▶ [Assigned task] Below are the records; extract from them the line containing "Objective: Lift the" to the line containing "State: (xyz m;", both lines included, exactly and with no pictures.

── The data

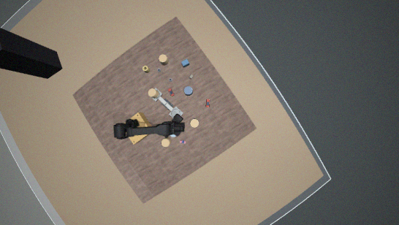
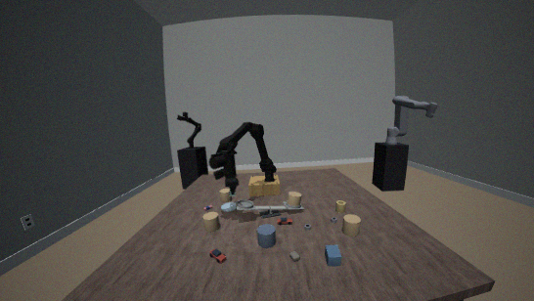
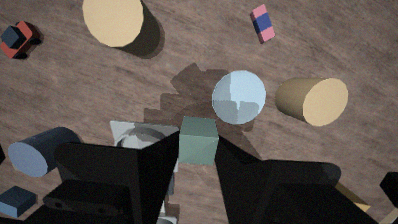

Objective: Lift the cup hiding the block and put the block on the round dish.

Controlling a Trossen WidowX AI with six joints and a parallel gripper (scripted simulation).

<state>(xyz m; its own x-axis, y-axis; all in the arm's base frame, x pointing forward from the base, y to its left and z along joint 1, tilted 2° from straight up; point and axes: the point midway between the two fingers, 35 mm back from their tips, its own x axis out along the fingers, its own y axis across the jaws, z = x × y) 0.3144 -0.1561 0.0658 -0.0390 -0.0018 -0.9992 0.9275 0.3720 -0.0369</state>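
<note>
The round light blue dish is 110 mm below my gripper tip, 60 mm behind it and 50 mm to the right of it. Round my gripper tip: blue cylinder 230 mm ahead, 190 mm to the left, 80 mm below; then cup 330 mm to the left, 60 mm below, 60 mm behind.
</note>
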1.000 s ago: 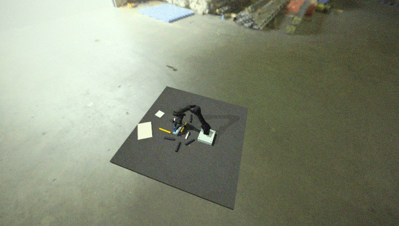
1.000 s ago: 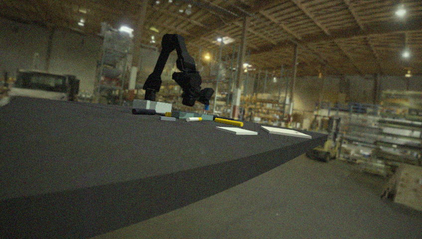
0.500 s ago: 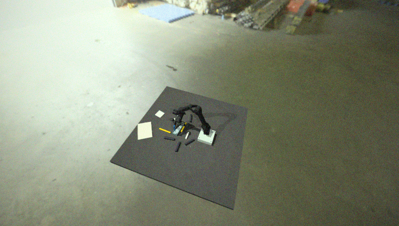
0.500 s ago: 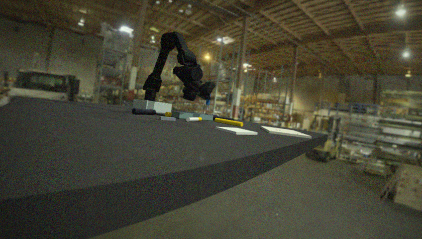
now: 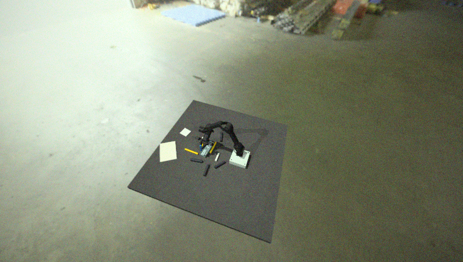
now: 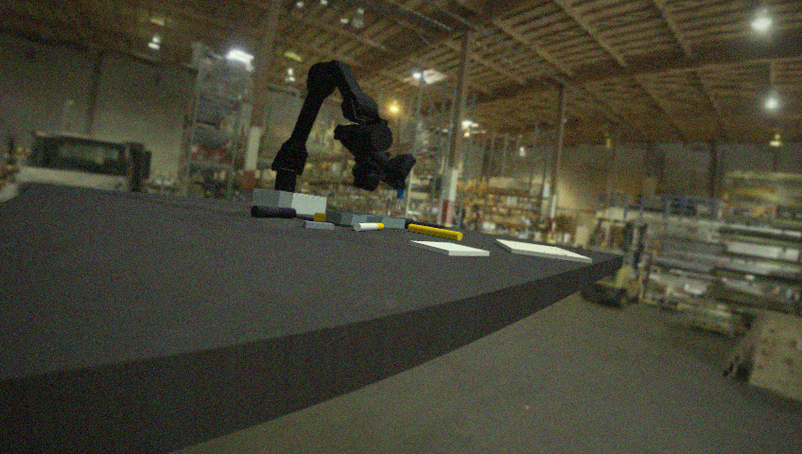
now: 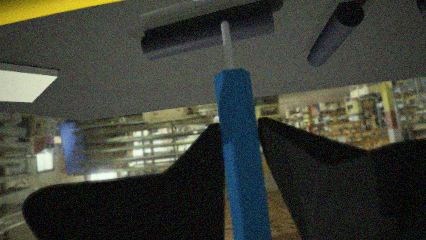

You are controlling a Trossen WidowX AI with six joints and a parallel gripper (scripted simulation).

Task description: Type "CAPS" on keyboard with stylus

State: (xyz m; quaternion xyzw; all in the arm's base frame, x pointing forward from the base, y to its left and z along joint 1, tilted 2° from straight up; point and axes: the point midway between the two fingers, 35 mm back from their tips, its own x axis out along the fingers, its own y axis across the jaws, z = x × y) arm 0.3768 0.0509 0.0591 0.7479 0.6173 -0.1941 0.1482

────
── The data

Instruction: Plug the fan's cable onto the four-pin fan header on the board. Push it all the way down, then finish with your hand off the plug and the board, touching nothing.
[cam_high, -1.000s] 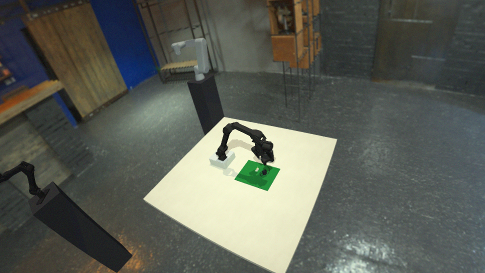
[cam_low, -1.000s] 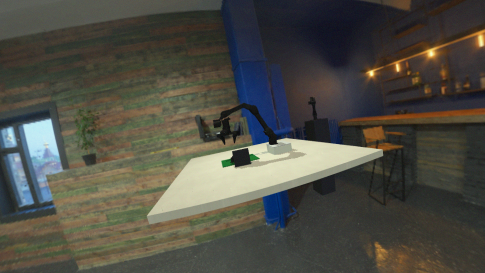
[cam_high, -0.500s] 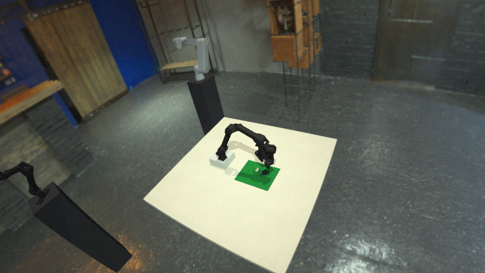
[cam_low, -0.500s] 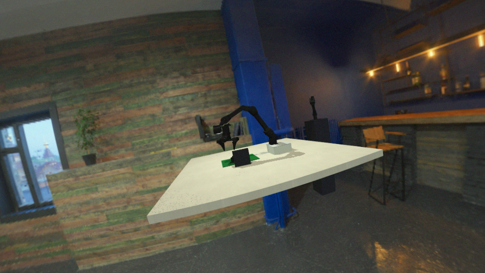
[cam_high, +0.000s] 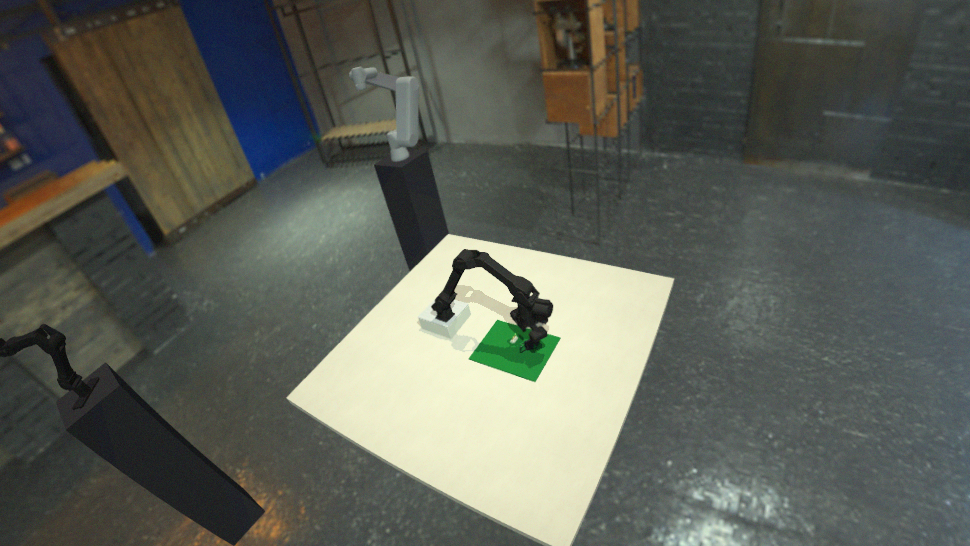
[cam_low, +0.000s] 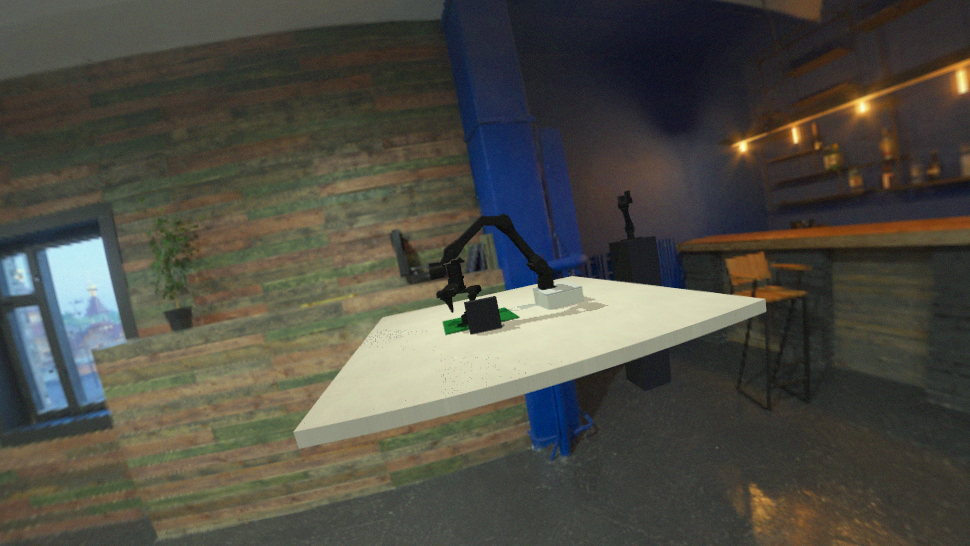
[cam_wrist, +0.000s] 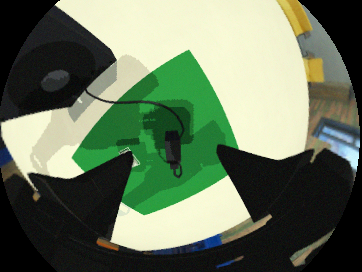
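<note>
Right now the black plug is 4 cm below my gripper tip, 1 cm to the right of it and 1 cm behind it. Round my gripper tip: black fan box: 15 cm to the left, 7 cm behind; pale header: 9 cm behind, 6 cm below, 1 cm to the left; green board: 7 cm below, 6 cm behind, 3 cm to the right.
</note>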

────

▶ [Task output]
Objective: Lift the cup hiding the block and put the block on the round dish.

Controlling a Trossen WidowX AI with six joints and a parallel gripper (scripted simulation).

<state>(xyz m; its own x-axis, y-axis; all in the arm's base frame, x pointing forward from the base, y to its left and z along joint 1, tilted 2° from straight up; point and axes: the point midway between the two fingers, 35 mm back from their tips, its own x axis out along the fingers, its own y axis across the jaws, z = x × y) 0.3144 -0.1561 0.0658 -0.0390 -0.0018 -0.9992 0.9275 0.3720 -0.0369</state>
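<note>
The round light blue dish is 110 mm below my gripper tip, 60 mm behind it and 50 mm to the right of it. Round my gripper tip: blue cylinder 230 mm ahead, 190 mm to the left, 80 mm below; then cup 330 mm to the left, 60 mm below, 60 mm behind.
</note>
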1.000 s ago: 
1.000 s ago: 
0.500 s ago: 
0.500 s ago: 
now: 
now: 
now: 

You are controlling a Trossen WidowX AI with six joints and a parallel gripper (scripted simulation).

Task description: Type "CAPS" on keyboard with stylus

State: (xyz m; quaternion xyzw; all in the arm's base frame, x pointing forward from the base, y to its left and z along joint 1, tilted 2° from straight up; point and axes: the point midway between the two fingers, 35 mm back from their tips, its own x axis out along the fingers, its own y axis across the jaws, z = x × y) arm 0.3768 0.0509 0.0591 0.7479 0.6173 -0.1941 0.1482

The exercise has been carried out completely.